Pins stuck into dolls. Barbaric sacrifices. Monstrous zombies.

These are what most Americans associate with voodoo, mainly because of the way white slaveholders viewed the religion, a misconception perpetuated through the 20th century by horror movies.

But voodoo, also known as voudou, voudoun, vodoun, Sevi Lwa, and more, goes back some 6,000 years in Africa, and more recently became a major religion among slaves and their descendants in the Caribbean, notably Haiti, combining many elements of Roman Catholicism adopted during the French colonial period.

“Only recently has attention been paid to the ritual objects used in this largely misunderstood faith,” states the promotional material for an exhibit starting Tuesday, Feb. 20 at the Jamaica Center for Arts and Learning, “Sequined Surfaces: Haitian Voudoun Flags.” The exhibit features 50 flags, some designed by voodoo priests and priestesses and others designed and sewn by individual believers.

Curators of exhibits like this hope to dispel at least some of the misconceptions about voodoo.

White settlers who forcibly brought Africans to South America and the Caribbean for use as slaves had no understanding of the religion, and considered it a threat to Christian domination. They destroyed shrines, and killed or imprisoned voodoo priests.

As late as 1884, a book by S. St, John titled “Haiti or the Black Republic” distorted the religion as an evil practice characterized by human sacrifice, cannibalism, and other atrocities. None of this was true, but that didn’t stop people outside of the West Indies from accepting it as an accurate account, and in the net century, Hollywood found the conception to be good fodder for horror movies beginning in the 1930s.

Now some 60 million people worldwide continue to practice voodoo, a good number of them in the Haitian communities of Queens.

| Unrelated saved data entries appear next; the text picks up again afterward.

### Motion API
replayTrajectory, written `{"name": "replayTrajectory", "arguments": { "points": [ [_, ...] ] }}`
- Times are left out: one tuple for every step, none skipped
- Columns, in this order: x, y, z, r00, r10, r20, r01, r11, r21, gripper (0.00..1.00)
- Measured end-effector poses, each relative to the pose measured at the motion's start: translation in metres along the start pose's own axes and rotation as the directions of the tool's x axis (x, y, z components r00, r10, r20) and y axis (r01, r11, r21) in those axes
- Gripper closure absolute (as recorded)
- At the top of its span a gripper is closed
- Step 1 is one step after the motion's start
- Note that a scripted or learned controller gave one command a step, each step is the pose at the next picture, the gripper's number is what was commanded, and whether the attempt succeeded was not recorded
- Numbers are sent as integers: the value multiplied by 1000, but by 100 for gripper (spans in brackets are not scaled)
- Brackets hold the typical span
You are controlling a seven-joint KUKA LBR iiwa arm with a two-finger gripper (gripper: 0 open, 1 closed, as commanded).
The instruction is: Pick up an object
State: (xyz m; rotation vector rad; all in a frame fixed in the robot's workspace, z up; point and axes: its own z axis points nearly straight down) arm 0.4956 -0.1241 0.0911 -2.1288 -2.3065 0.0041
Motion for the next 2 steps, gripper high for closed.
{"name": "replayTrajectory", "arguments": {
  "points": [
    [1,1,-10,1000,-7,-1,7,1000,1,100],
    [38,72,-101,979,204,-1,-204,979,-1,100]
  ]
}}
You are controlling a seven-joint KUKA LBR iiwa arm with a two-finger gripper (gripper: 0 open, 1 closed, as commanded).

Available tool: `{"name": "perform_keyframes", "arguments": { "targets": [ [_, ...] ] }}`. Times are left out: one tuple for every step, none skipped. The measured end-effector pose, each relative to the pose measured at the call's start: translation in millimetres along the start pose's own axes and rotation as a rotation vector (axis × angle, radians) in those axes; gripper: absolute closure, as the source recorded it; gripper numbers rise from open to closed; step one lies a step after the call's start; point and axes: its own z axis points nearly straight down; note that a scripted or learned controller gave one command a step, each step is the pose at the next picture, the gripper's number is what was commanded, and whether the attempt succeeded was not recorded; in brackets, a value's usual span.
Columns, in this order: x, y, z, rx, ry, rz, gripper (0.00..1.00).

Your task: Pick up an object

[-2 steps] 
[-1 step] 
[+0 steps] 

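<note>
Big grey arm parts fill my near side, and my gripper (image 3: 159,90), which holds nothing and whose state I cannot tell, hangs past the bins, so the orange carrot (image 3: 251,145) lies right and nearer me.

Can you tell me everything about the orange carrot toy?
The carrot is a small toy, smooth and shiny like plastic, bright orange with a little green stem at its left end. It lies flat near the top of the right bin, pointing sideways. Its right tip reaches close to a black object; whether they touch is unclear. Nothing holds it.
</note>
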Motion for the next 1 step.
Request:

Followers of voodoo worship a pantheon of spirits (voodoo means “spirit”) called Loa, which means “mystery” in the African language of Yoruba.

In the voodoo traditional belief system, a chief god, named Olorun, is remote from human affairs and unknowable by man. But he ordered Obatala, a lesser god, to create the earth with all its life forms.

There are no fewer than hundreds of spirits under the rule Obatala. They include Agwe, the spirit of the sea; Baron Samedi, guardian of the grave; Aida Wedo, spirit of the rainbow; Erinle, spirit of the forests; Ogun, spirit of war; Ogou Balanjo, spirit of healing; and Ezili, or Erzulie, spirit of love.

As many religions, voodoo rituals revolve around courting favor with the spirits in hopes of getting more food, improved health, a better way of life. a voodoo temple, or “hounfour” has at its center a pole where the gods are said to communicate with the people. the alter is usually decorated with candles, pictures of catholic saints, and other symbols.

Priests only perform “white magic” in the hopes of bringing good fortune and healing. “Caplatas” practice “black magic,” including sometimes administering powerful drugs that can turn a person into a “zombie,” as if her were the walking dead. Voodoo followers do believe that the dead can be revived after burial (which is performed Roman catholic ceremony) but with no will of their own. This belief was probably the inspiration for the classic film, “Night of the Living Dead.”

Most followers, however, do not believe in a power to curse individuals by sticking pins in a doll. this was once practiced by some voodoo followers in New Orleans, and persists today on small scale in parts of South America, but is not a mainstay of the faith.